[Excerpts from a dataset]
= Beginning of Section =
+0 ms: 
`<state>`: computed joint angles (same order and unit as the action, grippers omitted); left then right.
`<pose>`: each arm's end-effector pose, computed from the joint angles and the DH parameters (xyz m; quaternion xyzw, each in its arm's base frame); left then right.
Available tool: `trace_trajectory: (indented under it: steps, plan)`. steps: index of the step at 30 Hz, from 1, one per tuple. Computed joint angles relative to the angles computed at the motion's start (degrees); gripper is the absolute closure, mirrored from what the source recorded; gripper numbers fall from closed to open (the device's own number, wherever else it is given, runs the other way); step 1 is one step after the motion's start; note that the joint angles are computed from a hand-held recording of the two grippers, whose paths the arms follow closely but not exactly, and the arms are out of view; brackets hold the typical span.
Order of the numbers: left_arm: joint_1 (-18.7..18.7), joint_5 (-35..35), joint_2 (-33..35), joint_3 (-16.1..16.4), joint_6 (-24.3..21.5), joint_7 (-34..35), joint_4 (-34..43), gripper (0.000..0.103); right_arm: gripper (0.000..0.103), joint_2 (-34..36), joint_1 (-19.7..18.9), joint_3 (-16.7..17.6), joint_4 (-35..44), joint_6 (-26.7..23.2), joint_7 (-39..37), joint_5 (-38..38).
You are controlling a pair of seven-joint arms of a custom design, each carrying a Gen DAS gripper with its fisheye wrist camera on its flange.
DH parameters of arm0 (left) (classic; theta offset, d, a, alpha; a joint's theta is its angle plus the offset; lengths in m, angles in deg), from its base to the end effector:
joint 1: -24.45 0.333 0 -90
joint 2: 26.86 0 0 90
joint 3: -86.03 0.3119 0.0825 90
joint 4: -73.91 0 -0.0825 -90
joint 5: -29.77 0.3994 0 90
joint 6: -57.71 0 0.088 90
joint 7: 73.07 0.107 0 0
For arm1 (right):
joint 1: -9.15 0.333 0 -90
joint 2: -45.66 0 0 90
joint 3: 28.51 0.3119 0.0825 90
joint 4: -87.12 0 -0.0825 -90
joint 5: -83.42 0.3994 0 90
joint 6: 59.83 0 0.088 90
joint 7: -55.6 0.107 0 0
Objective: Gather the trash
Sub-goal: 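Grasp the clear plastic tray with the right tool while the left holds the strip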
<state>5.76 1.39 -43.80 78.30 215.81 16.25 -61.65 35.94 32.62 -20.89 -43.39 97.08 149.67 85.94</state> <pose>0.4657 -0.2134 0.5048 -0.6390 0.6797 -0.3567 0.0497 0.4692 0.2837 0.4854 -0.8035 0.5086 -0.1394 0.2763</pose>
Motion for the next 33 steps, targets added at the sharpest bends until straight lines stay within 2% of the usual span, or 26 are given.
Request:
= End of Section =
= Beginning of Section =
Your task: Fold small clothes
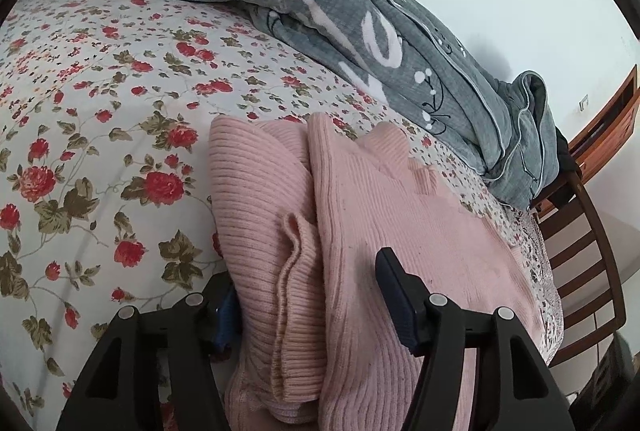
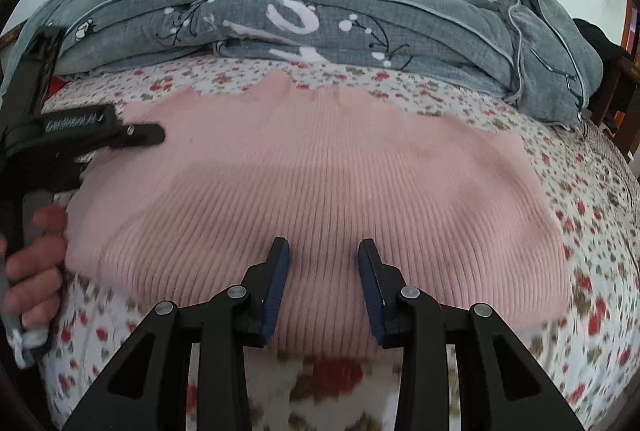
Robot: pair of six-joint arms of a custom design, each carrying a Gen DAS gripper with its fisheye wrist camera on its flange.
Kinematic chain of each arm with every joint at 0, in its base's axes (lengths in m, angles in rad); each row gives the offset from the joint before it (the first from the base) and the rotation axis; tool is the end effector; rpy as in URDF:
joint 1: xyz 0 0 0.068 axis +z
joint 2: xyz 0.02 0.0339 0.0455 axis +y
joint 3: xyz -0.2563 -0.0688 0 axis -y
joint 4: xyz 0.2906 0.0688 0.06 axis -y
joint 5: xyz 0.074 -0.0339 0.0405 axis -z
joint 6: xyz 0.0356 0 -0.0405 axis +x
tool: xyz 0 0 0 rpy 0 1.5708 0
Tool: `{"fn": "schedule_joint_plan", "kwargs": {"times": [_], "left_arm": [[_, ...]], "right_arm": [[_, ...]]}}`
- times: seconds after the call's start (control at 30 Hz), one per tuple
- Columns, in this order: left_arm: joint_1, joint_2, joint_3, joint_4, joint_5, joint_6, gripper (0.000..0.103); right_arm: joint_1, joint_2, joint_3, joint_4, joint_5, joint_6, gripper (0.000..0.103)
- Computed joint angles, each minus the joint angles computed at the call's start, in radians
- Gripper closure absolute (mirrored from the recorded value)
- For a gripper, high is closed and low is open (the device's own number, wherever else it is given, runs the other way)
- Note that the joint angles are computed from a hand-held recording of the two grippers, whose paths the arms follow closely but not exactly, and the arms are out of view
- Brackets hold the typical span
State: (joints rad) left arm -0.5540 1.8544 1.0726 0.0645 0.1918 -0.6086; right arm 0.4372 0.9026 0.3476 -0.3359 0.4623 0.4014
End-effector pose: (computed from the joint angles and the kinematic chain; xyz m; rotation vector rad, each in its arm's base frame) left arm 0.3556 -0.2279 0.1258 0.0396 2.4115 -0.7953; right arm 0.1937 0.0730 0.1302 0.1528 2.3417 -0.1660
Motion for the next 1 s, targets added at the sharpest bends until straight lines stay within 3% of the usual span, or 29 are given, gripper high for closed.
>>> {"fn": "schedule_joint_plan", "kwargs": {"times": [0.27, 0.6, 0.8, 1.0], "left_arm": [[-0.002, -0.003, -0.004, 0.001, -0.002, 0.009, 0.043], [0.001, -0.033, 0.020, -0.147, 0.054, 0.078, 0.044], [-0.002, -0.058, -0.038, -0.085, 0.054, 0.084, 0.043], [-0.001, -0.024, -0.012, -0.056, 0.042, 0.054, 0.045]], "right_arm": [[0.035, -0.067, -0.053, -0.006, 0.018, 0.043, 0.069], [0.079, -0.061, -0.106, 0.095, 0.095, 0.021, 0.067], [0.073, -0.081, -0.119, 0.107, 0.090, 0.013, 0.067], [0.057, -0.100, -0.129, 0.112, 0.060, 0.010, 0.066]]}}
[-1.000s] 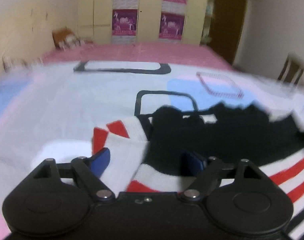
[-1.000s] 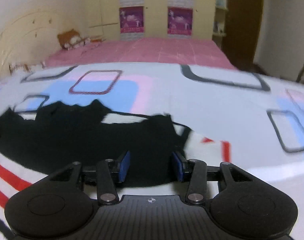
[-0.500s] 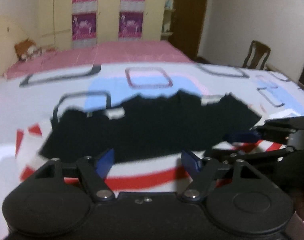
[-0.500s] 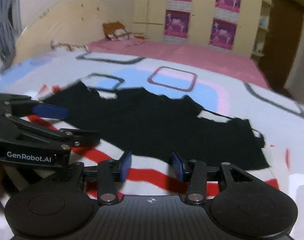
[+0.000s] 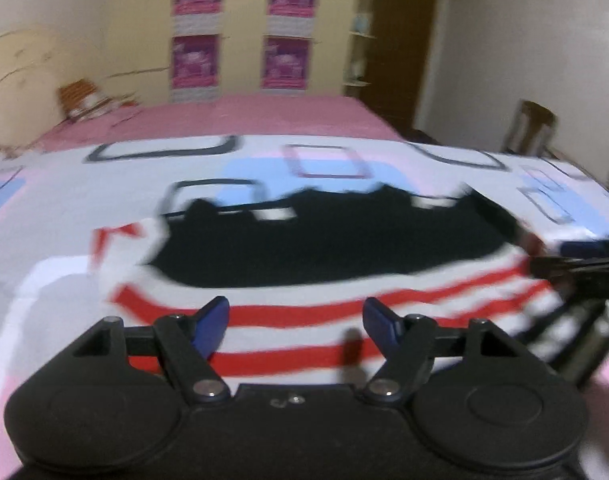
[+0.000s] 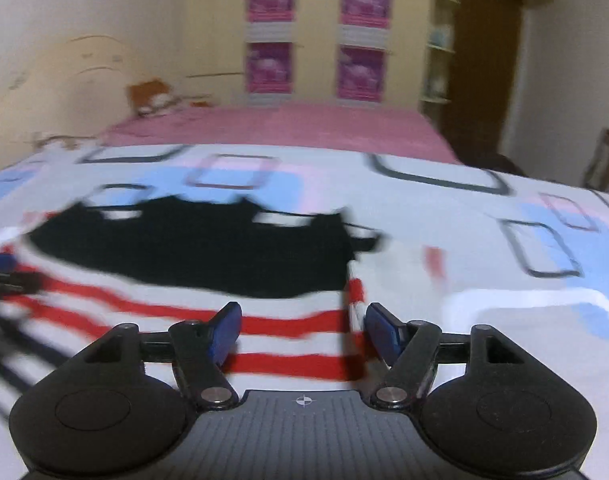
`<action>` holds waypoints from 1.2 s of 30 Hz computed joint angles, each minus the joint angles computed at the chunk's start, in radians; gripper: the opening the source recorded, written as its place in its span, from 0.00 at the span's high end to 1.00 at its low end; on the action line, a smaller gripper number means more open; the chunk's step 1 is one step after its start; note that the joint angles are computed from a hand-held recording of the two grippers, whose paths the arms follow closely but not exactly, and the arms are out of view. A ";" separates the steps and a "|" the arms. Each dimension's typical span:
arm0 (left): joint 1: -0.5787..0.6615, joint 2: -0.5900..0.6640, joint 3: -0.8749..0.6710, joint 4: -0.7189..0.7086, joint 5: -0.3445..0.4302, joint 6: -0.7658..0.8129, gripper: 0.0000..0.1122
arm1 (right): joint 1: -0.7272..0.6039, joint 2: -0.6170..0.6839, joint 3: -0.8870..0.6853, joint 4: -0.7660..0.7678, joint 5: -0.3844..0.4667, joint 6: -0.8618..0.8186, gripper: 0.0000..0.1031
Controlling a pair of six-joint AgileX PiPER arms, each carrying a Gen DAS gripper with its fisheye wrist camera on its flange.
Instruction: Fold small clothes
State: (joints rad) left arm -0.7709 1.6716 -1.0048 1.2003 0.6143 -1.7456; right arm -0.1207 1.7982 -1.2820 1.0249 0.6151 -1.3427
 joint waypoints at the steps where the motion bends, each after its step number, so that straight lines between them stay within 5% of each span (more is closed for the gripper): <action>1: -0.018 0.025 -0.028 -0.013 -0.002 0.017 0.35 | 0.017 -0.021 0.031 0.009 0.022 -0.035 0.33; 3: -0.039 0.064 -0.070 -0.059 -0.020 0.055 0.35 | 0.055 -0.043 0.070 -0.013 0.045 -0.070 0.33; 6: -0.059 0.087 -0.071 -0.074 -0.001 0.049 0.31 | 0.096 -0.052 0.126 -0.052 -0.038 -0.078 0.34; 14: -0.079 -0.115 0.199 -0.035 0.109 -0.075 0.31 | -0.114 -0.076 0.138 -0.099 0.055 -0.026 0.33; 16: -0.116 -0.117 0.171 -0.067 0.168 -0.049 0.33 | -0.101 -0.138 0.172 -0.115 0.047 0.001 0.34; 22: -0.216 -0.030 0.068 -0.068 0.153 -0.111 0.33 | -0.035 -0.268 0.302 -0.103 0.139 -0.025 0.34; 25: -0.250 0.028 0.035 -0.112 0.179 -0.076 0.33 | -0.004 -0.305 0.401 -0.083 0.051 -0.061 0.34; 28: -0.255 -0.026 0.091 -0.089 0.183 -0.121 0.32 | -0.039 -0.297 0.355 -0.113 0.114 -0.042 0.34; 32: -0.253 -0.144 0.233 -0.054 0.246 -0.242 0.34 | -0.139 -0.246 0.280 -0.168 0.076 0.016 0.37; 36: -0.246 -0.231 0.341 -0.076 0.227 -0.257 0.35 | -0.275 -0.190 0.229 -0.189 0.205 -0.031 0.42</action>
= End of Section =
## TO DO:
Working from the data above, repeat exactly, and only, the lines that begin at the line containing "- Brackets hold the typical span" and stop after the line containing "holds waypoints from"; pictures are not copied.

## YOUR RESPONSE:
- Brackets hold the typical span
State: (joints rad) left arm -0.5540 1.8544 1.0726 0.0645 0.1918 -0.6086; right arm 0.4372 0.9026 0.3476 -0.3359 0.4623 0.4014
End-effector pose: (computed from the joint angles and the kinematic chain; xyz m; rotation vector rad, each in its arm's base frame) left arm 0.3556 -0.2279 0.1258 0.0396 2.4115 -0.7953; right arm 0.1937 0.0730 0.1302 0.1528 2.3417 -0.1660
Motion for the next 1 s, targets added at the sharpest bends until straight lines stay within 3% of the usual span, or 29 are given, gripper high for closed.
>>> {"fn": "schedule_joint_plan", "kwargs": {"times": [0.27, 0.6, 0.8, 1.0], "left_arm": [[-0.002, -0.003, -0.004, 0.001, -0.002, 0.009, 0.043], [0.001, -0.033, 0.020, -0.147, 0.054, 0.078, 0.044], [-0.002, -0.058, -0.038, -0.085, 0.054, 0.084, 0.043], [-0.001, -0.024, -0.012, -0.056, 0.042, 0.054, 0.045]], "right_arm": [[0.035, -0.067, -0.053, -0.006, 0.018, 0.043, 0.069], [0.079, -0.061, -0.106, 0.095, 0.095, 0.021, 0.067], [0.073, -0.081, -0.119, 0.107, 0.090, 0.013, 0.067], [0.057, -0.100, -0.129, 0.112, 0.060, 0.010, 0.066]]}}
[-1.000s] 
[-1.000s] 
[-0.500s] 
[-0.500s] 
[+0.000s] 
[+0.000s] 
`<action>` holds waypoints from 1.2 s of 30 Hz computed joint angles, each minus the joint angles computed at the chunk's start, in radians; gripper: the opening the source recorded, written as its place in its span, from 0.00 at the span's high end to 1.00 at its low end; on the action line, a smaller gripper number means more open; the chunk's step 1 is one step after its start; note that the joint angles are computed from a hand-held recording of the two grippers, whose paths the arms follow closely but not exactly, and the arms are out of view. A ";" separates the steps and a "|" the arms. Each dimension's typical span:

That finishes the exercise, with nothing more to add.